To do:
Each line shown below should be copied exactly.

>>>>>

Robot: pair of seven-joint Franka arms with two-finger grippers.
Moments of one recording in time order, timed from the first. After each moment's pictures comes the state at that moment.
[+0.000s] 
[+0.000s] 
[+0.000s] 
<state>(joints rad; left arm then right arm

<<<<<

Solution:
Robot: pair of seven-joint Franka arms with two-finger grippers.
Moments of one recording in time order, timed from the first. After each moment's pictures comes the state at that moment.
[+0.000s] 
[+0.000s] 
[+0.000s] 
<state>(joints rad; left arm then right arm

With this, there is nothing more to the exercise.